Pharmacokinetics and statistical analysis
A sample size of 18 evaluable patients was selected to provide reasonable precision for the estimation of the effect of capmatinib on pharmacokinetics of digoxin and rosuvastatin, assuming the intra-patient coefficient of variation (CV) of digoxin (44.7%) and rosuvastatin (31.5%). Using these intra-patient CV% estimates and a sample size of 18, the half-width of the 90% confidence intervals (CIs) for treatment difference comparison (capmatinib + digoxin vs. digoxin alone; capmatinib + rosuvastatin vs. rosuvastatin alone) on the log scale was 0.247 for digoxin and 0.178 for rosuvastatin. These calculations were based on t-distribution with one-sided α-level of 0.05 and N-1 degrees of freedom. Due to the strict evaluability criteria and the requirement to conduct the DDI test at steady state, the total number of patients enrolled was expected to be approximately 32.

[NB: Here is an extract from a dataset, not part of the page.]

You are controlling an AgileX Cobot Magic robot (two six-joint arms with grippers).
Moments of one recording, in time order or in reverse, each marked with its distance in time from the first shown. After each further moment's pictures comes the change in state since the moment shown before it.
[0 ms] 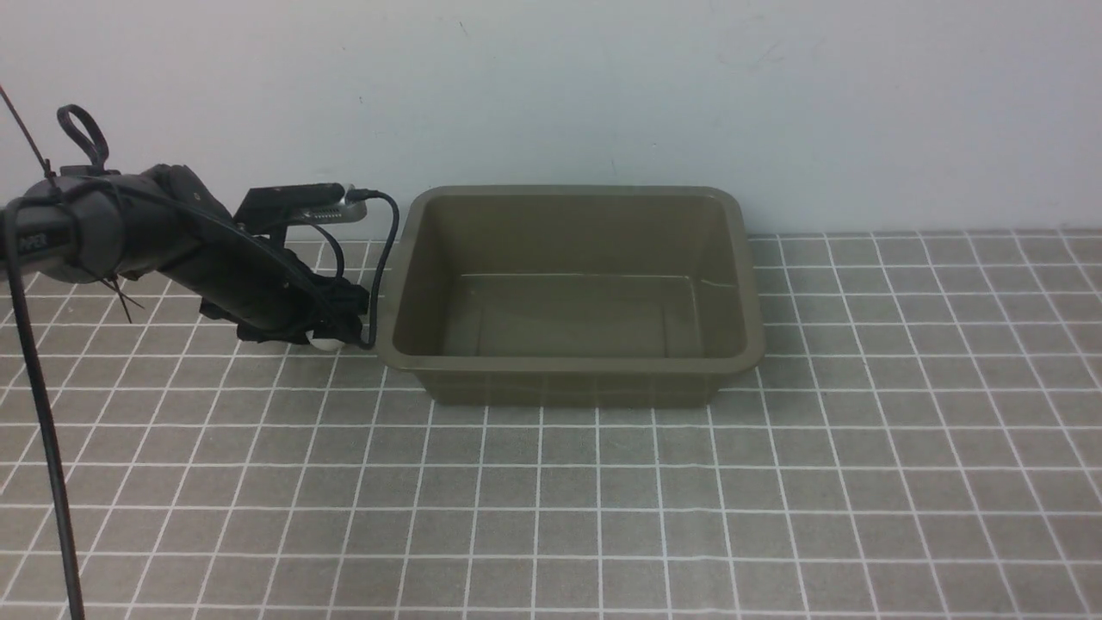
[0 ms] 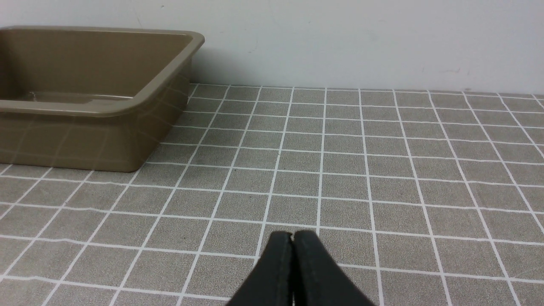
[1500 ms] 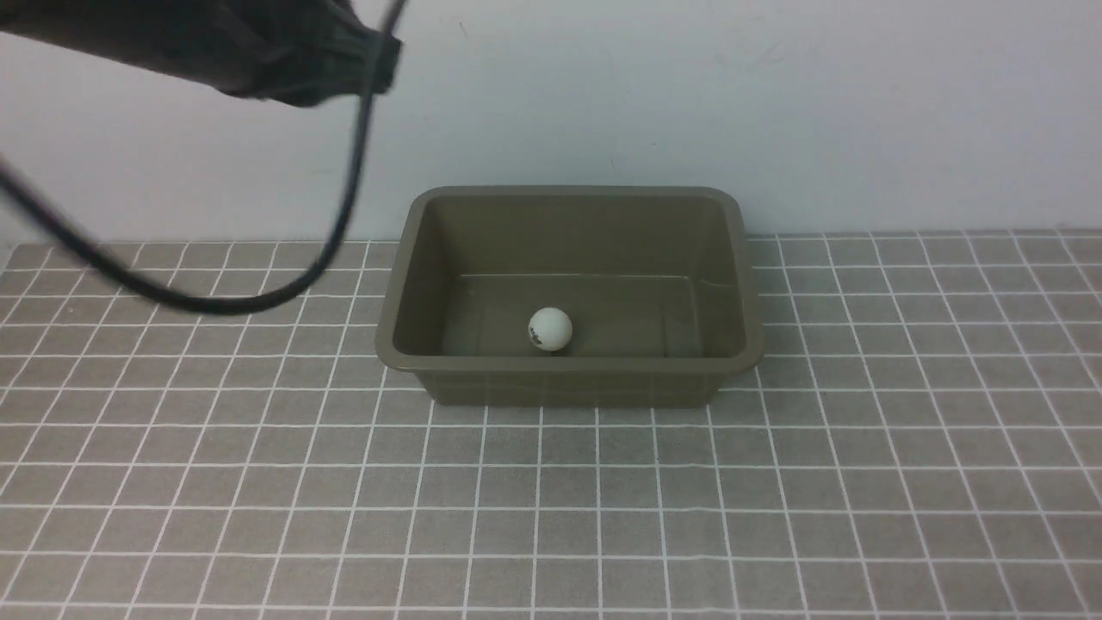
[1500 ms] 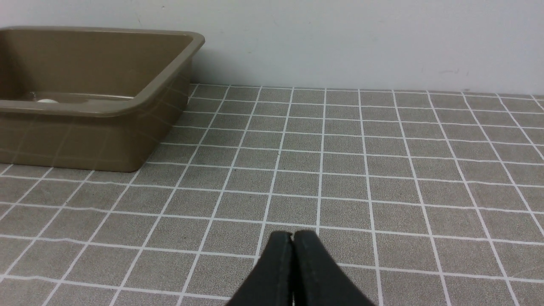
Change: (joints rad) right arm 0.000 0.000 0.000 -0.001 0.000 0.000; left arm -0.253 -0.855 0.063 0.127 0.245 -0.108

The pharmacokinetic analysis was based on patients in the pharmacokinetic analysis set. Three separate sets were considered; one for each of the probe drugs (digoxin and rosuvastatin) and one for capmatinib. For each of the probe drugs, all patients who provided an evaluable pharmacokinetic profile for all periods (first period after the cocktail administration and second period after administration of cocktail + capmatinib) were included for analysis. A profile was considered evaluable if patient received the planned dose of capmatinib on Day 22 and at least 3 consecutive days prior to co-administration with probe drugs; received planned dose of probe drugs, did not vomit within 4 hours after receiving capmatinib or probe drugs and provided at least one primary pharmacokinetic parameter (AUCinf, AUClast, or Cmax) for probe drugs. Pharmacokinetic analysis set for capmatinib included all patients who provided at least one evaluable concentration for capmatinib; a concentration was evaluable if patients received the same dose of capmatinib at least 3 consecutive days prior to sampling, did not vomit within 4 hours after receiving capmatinib, and had pre-dose samples collected before the next dose administration and 9 to 15 hours after the last dose administration.
Pharmacokinetic parameters were estimated by a non-compartmental method using Phoenix WinNonlin 6.4 (Pharsight, Mountain View, CA). The log-transformed pharmacokinetic parameters (AUClast, AUCinf and Cmax) were analyzed using a linear mixed model to assess the effect of multiple doses of capmatinib on the pharmacokinetics of a single oral dose of each of the probe drugs separately. The model included treatment (probe + capmatinib and probe alone) as a fixed effect and patient as a random effect. Point estimates of treatment differences and the corresponding 90% CIs were calculated and anti-logged to obtain the point estimates and 90% CI for the geometric means ratio of the probe + capmatinib versus probe alone on the original scale.